How about something more local, more Los Angeles? How about that school up the street? You know, the incredibly awful cesspool of degenerate union teachers, only in it for themselves, and to hell with any of the children trying so desperately to learn in those overcrowded classrooms? Yea, me neither. But those are the schools that Eli Broad says we have. And he and his buddies are going to figure out a way to spend $490 million of ourmoney, not theirs, ours, on their pipedream of schools they run, the way they want to run them, with personnel only answerable to them, for the students they hand-pick as being worthy of their new methods, but with our money. Oh, and did I mention, no public oversight?

Here’s an idea: How’s about Mr & Mrs Broad, and the Gates’, and all their bazillionaire friends, put up the money, buy the properties, and build the schools they say are the future? Maybe put enough in a trust to pay the teachers at their new private schools for another twenty years. And then let in any kid who shows up. No charging the parents fees. No making the kids pay for supplies. Take it out of the money the Broads, et al, are making off their investments.

Hey, Eli, your silence is deafening….and expected. “Gimme the money, and don’t ask questions. I’m a billionaire, so I must know about how to teach seven-year-olds.” This sounds so much like Trump it’s scary.

Look, I know our schools have problems. FOX News, the GOP, and Charter School executives, er, advocates have been pounding on this story ever since the Supreme Court decided we had to let blacks into public schools with the whites.
But every proven solution is being avoided with this proposal. Smaller classes equals better individual attention equals better learning and better grades. Better pay means a better pool of teaching prospects equals better teachers. More teacher involvement in class planning means better retention instead of 20% of new teachers bailing out within fiveyears. And mentor-teachers helping new teachers means better teachers means better learning from kids means better grades. And guess what every one of those proven solutions means. Money. Money we don’t want to spend. Money we have a hard time getting from taxpayers who’ve barely gotten a raise as a nation in almost forty years. Money that instead went to the billionaires and their hedge fund managers, money parked off-short to avoid any taxes at all.

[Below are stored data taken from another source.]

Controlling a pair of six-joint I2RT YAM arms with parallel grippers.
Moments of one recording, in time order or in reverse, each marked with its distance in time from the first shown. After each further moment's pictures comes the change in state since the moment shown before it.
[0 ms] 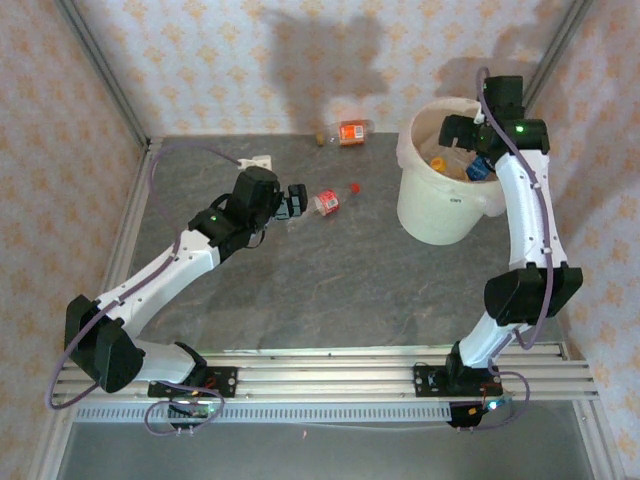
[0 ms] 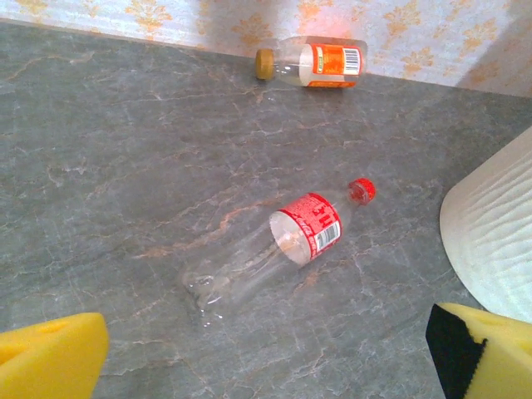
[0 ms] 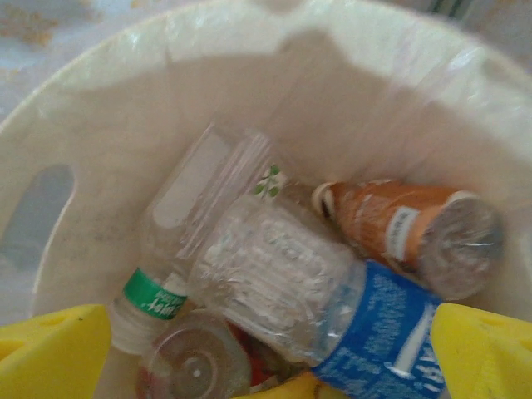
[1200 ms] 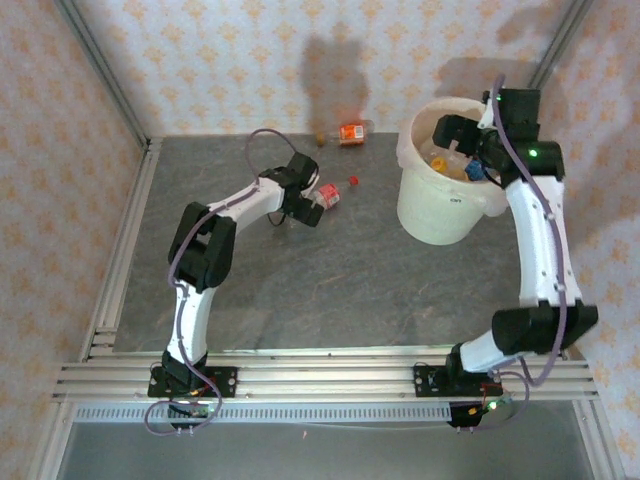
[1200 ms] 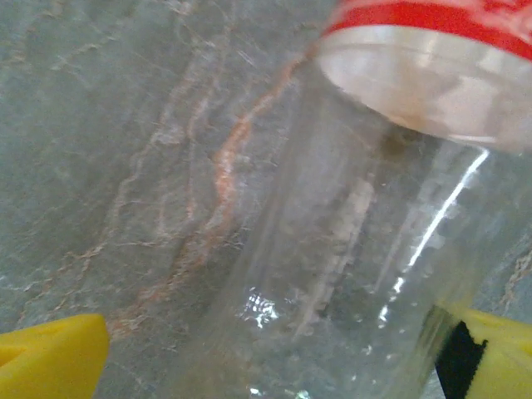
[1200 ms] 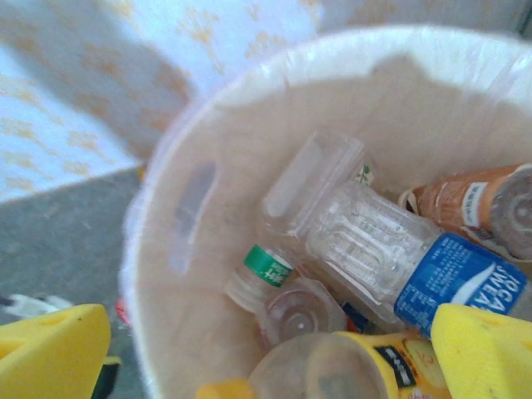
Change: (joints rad) left arm 0.106 0.821 0.523 -0.264 0.153 0.531; right arm 0.000 -0.255 -0.177 0.126 -0.174 0.089
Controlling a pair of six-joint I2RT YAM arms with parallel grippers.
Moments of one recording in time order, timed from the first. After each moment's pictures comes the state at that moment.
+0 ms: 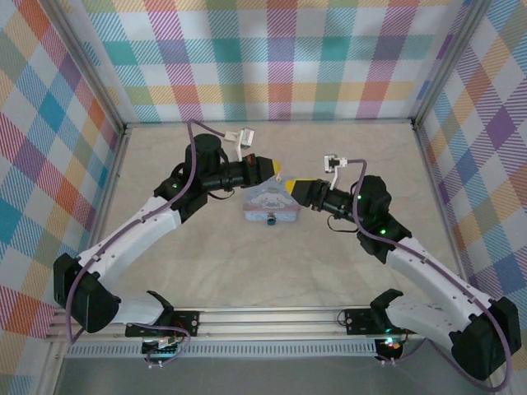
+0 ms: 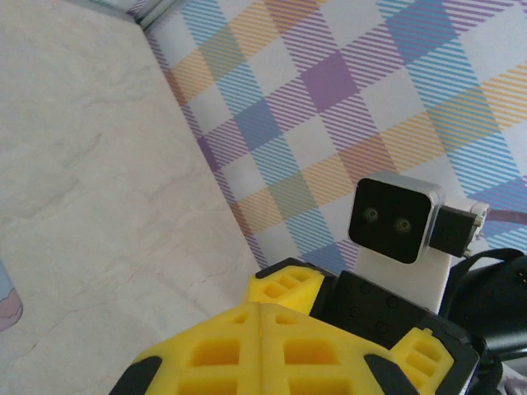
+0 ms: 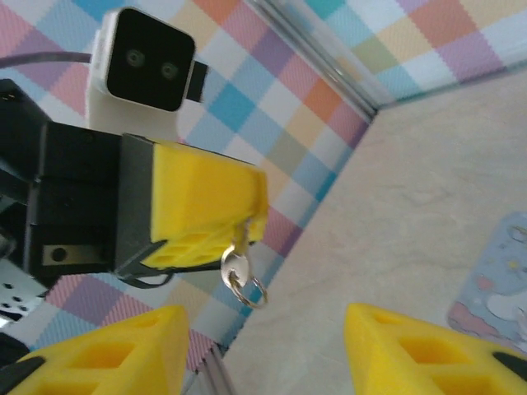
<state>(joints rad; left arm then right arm) -0.63 1.33 1.22 -0.13 0.55 -0.82 0.57 0.98 0.73 0.26 -0.50 0.83</state>
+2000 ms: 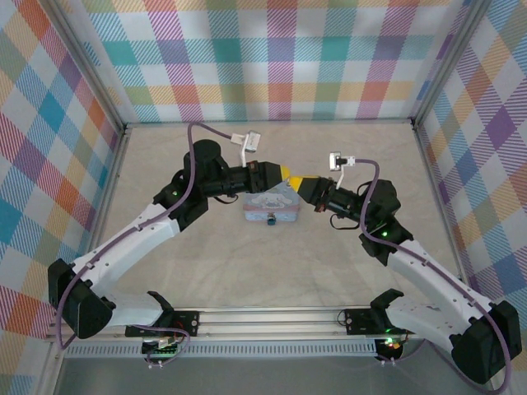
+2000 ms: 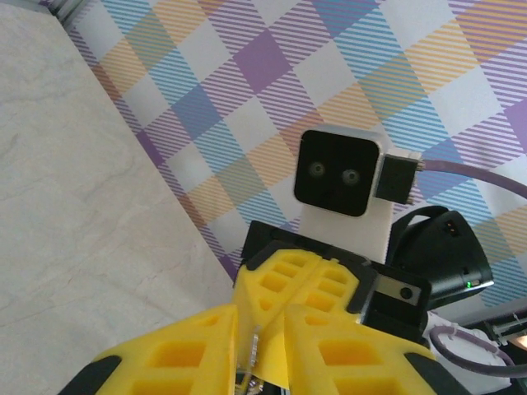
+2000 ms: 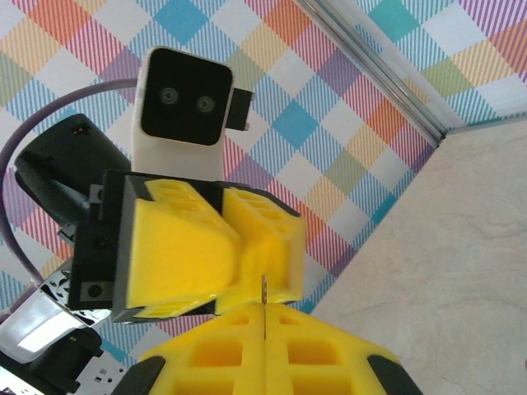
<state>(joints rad) -0.69 1.29 1.20 -0.05 0.59 -0.84 0.55 0.95 0.69 0.42 -0.58 0.90</state>
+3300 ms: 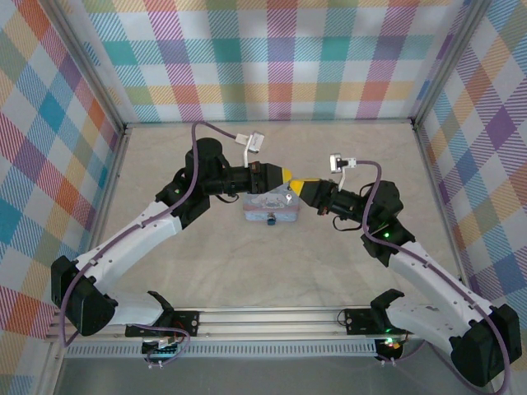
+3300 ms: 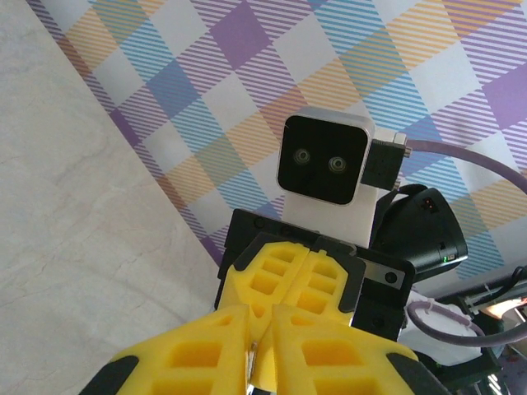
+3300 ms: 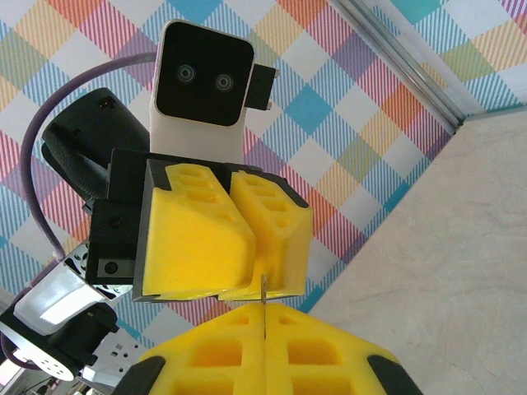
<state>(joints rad) -0.68 1.31 1.21 -0.03 0.69 -0.85 0.52 0.94 0.68 0.42 -0.66 0.91</state>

 So hey, you cheapskates. Instead of trying for two bites of the apple, by first demanding and getting tax cuts from the politicians you own, and then trying to make a buck or gain political power by trying to take over the very institutions your tax cuts have impoverished, just put up or shut up. Don’t try to pick our pockets twice. Put some of your pocket into the game. Whatsa matta? Chicken?

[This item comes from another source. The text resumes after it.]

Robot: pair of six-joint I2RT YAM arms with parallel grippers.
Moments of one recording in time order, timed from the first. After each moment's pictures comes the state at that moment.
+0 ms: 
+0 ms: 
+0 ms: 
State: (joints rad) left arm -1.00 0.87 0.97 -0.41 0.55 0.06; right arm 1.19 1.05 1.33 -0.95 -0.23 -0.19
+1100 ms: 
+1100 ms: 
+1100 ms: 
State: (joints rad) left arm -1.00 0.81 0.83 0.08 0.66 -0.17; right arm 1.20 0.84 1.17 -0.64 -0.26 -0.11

I said there was a thread running through all these. Do you see it? Do you see the engineers, the analysts, the teachers and students, working as hard as they can, with what they’re given, and getting it right far more often than not? And do you see management, just as often, not wanting to hear bad news, not wanting to admit difficulties, or that they could be wrong about a subject they know nothing about? Whether it’s a military commander not understanding Iraqi cultural conflicts, or chairmen from Marketing not understanding the physics of diesel combustion, or a billionaire real estate developer thinking he knows something about teaching grade school, the hubris of thinking your ability in one field makes you an expert in another is a classic mistake of the high and mighty.

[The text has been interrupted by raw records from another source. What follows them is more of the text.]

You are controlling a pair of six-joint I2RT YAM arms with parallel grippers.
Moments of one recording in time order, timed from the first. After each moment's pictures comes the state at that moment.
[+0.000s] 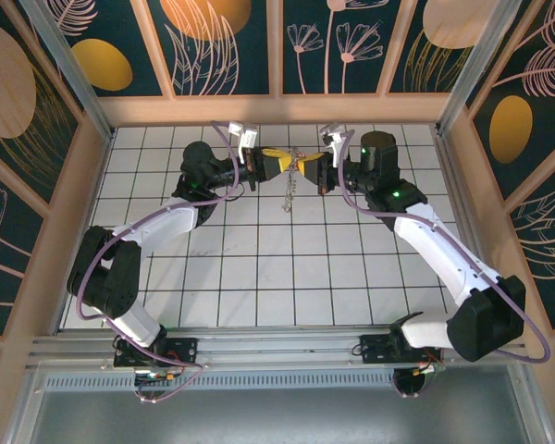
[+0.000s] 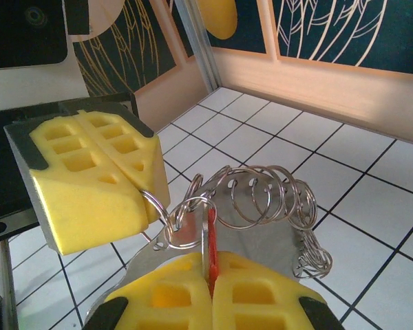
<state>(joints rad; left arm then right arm) -0.48 1.64 1.08 0.79 0.91 -0.61 0.44 1.31 1.14 -0.14 -0.55 0.13</state>
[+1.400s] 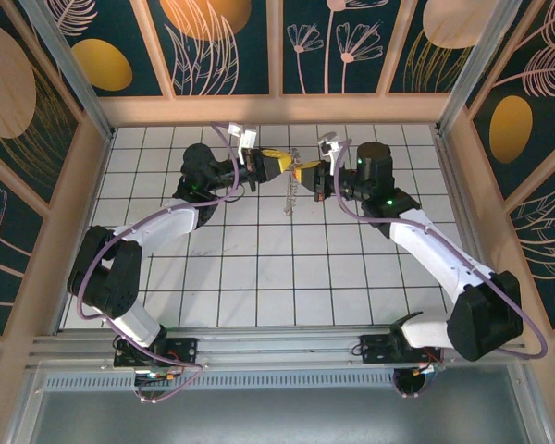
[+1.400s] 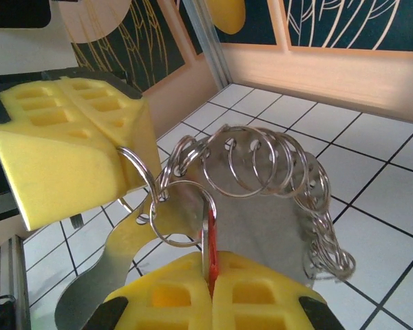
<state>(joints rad) -0.48 1.64 1.07 0.82 0.90 -0.65 0.46 1.32 1.03 0.02 -0.58 0.20</state>
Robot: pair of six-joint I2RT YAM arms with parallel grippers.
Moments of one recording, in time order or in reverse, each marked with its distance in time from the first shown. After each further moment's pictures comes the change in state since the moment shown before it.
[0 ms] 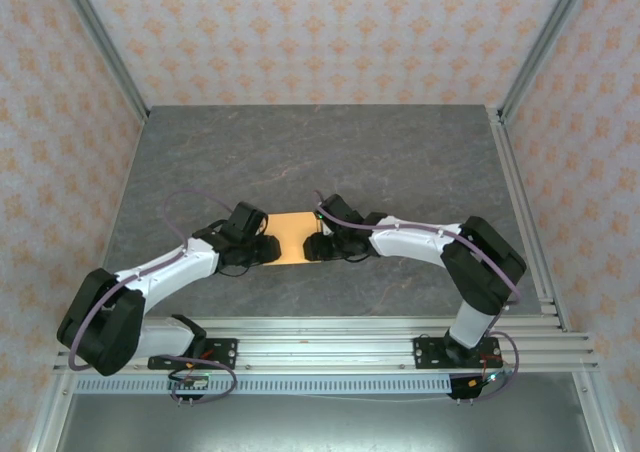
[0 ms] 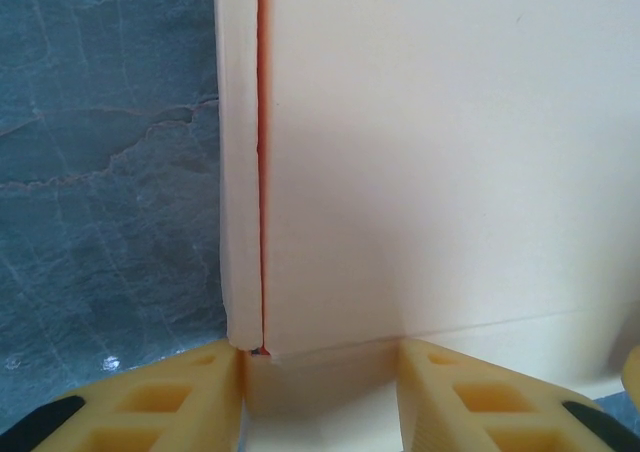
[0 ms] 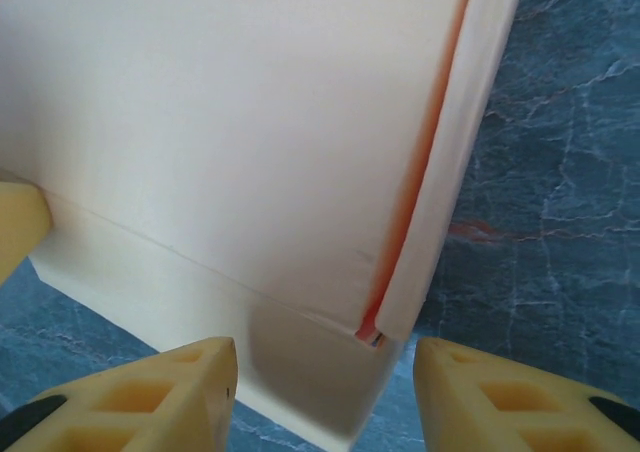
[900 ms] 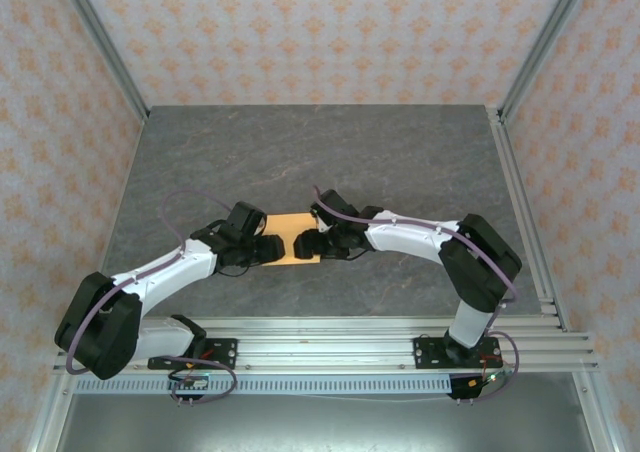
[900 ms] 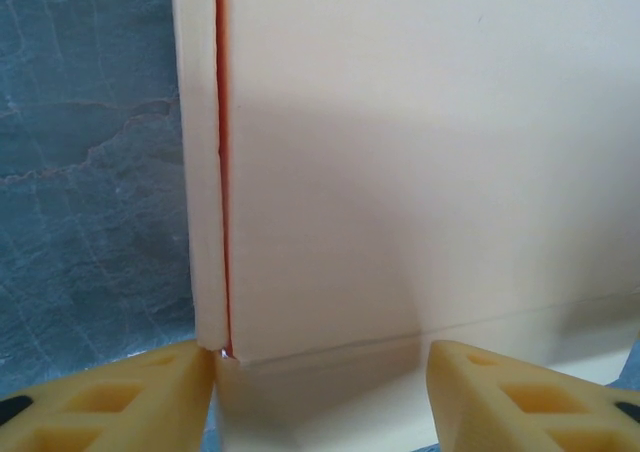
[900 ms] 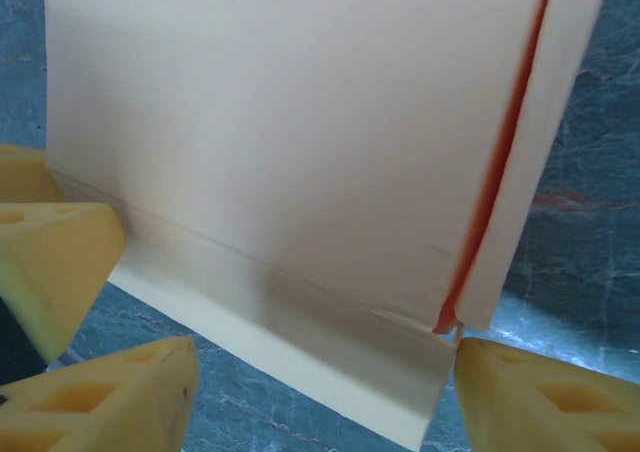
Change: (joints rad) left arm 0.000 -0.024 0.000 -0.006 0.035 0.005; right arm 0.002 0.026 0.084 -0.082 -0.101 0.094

Donald Rumsfeld spoke of the “known unknowns, and the unknown unknowns”, and maybe his cohort of smug bastards ought to listen to that tiny bit of his wisdom. It may be the only wisdom he had.

And since quoting Rumsfeld leaves a bad taste in my mouth, let me end with a quote, said by both Katherine Hepburn and Jimmy Stewart, in the movie ‘The Philadelphia Story’:
“With the high and mighty, always a little patience.”

My patience with them, however, has just about run out.